Tiffany's Falls Despite Surging China
As China rises and its appetite for luxury grows, jewelry heavyweight Tiffany's (NYSE: TIF) is seen by many as a derivative play on the Chinese economy. Yet, after the New York-based company's latest earnings report, traders may want to rethink such a play.
According to economic data released overnight, Chinese exports grew over 14 percent in December, blowing away expectations for a 5 percent jump. The Chinese ETF iShares FTSE China 25 Index Fund (NYSEArca: FXI) rallied 1 percent on Thursday.
With this in mind, one would expect Tiffany's to have had an excellent holiday season, given the brand's popularity among Chinese consumers. Yet, just the opposite happened, with Tiffany's reporting lackluster results for the two month period ending December 31.

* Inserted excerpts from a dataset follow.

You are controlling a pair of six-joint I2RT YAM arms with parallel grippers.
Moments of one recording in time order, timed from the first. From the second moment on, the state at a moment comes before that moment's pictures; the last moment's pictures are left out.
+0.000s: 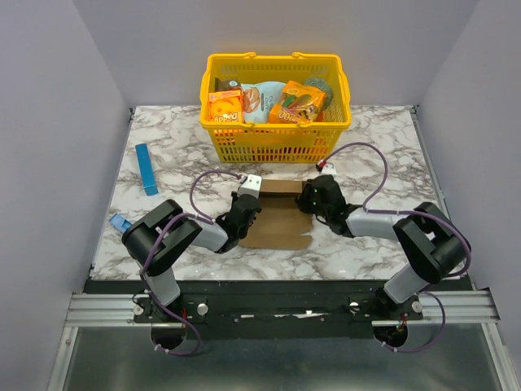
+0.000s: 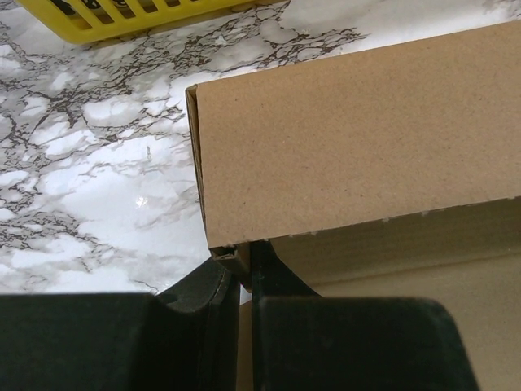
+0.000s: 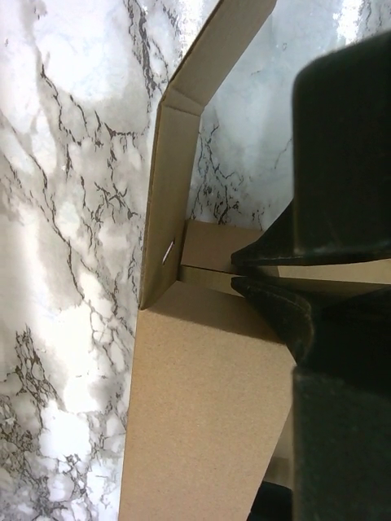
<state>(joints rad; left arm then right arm) -0.79 1.73 0.56 0.72 -0.57 -0.16 0.62 1.60 0.65 0.38 0.16 0.58</state>
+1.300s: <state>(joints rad) -0.75 1.70 0.60 0.66 -0.57 -0.11 0.48 1.07 0.69 -0.04 0.04 0.46</state>
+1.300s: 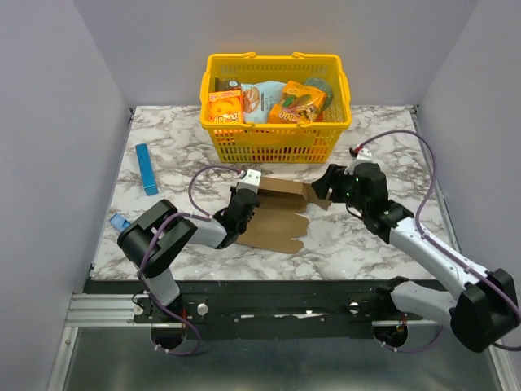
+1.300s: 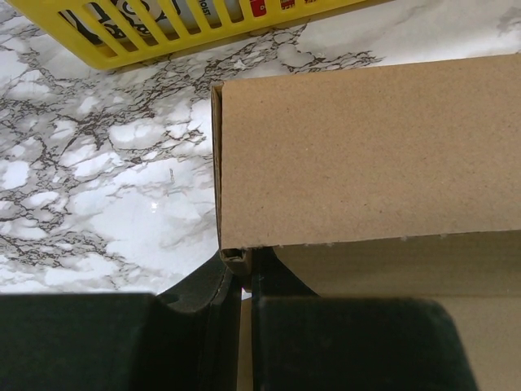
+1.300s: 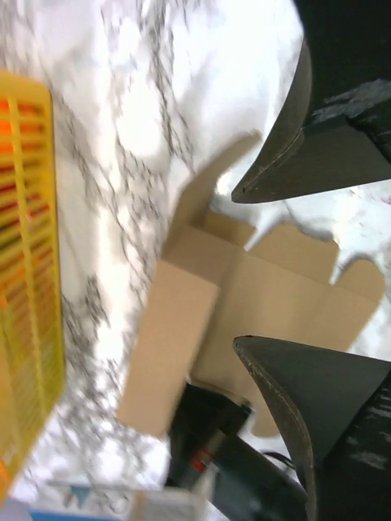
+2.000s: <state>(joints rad) -0.75 1.69 0.60 0.65 -0.57 -0.11 0.28 1.54 0.62 0.30 -0.27 0.61</state>
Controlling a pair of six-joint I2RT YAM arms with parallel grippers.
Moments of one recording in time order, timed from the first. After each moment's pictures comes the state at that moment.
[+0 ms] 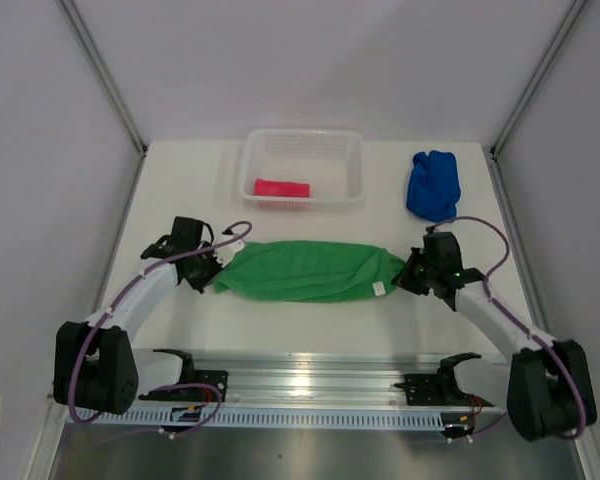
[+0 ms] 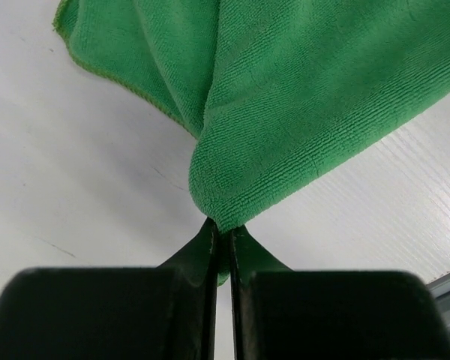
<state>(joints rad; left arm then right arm) -0.15 1.21 0.73 -0.66 0.16 0.70 0.26 1.17 0.56 -0.30 -0.14 0.65</state>
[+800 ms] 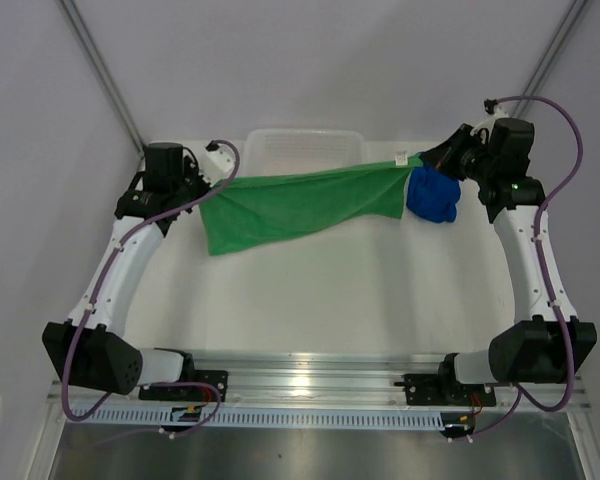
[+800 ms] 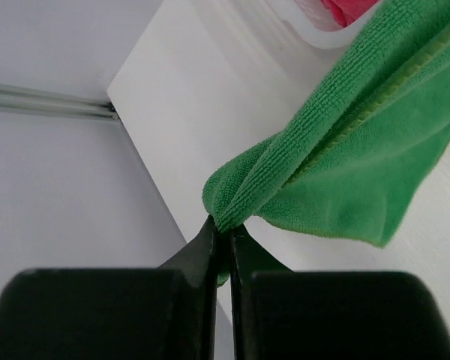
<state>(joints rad) -0.15 1.30 1.33 -0.65 0.00 0.74 -0.02 1.39 1.46 -0.43 -0.42 0.54</state>
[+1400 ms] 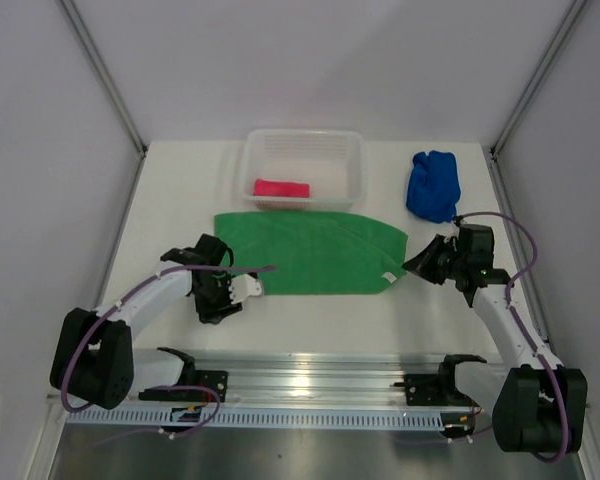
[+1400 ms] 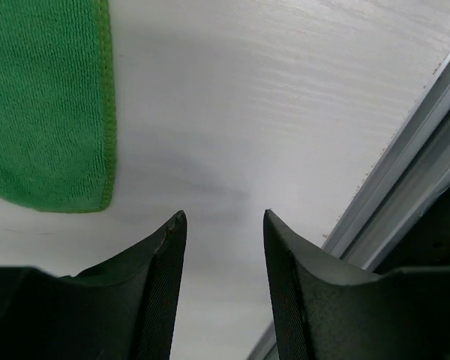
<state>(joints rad) -0.32 1.25 0.69 -0.90 0.21 0.98 0.00 1.03 0.63 -0.34 -0.43 0.61</state>
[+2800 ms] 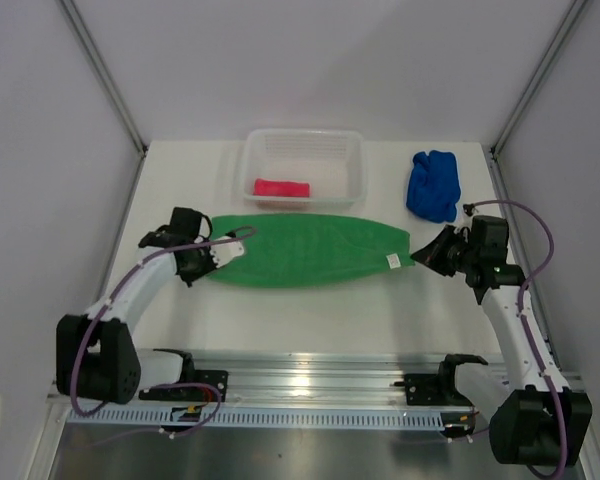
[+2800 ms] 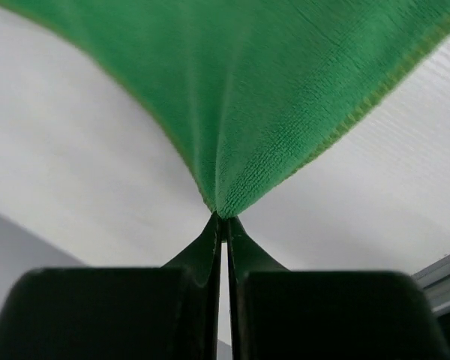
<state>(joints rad) -0.15 1.29 0.83 -0.79 0.06 0.97 -0.04 0.97 0.72 -0.47 -0.42 0.54</state>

While worldwide net sales increased 4 percent, comparable store sales remained unchanged from 2011. Asia-Pacific sales were up 13 percent, but failed to boost the company's holiday sales to the desired level.
Due to the lower-than-expected sales figures, Chairman and CEO Michael J. Kowalski stated: "Holiday period sales growth was at the low-end of our expectations, and we now expect that net earnings for the year ending January 31st will be at the lower-end of the forecast that we issued on November 29th of $3.20 - $3.40 per diluted share."
Kowalski goes on to state, “…management is planning sales growth conservatively for 2013 and at this point expects net earnings growth of 6% - 9%.” Due to Tiffany's lackluster report, the company has traded down as much as 8 percent on Thursday. While that's important in itself, the real takeaway here may be the glaring disconnect between the jeweler's performance and the Chinese economy.
Brian Sozzi, Chief Equities Analyst for NBG notes, “Tiffany's challenges are more fundamental than global cyclical, ranging from too aggressive a store push (occupancy costs high) to shifts in what consumers favor with $500 in their hands (iPads; and since they favor iPads, that means Tiffany's lucrative margin products, silver, are less of an offset to still strong sales of engagement jewelry, etc.).”
In other words, Chinese consumers play a weaker role in the success of Tiffany's than many think.
As of this writing, Tiffany's is down around 3.5 percent, indicating that the worst may have come in the early hours of trading. Regardless of how the stock performs in the coming days and weeks, look for traders to become increasingly skeptical of the relationship between the Chinese marketplace and shares of Tiffany's.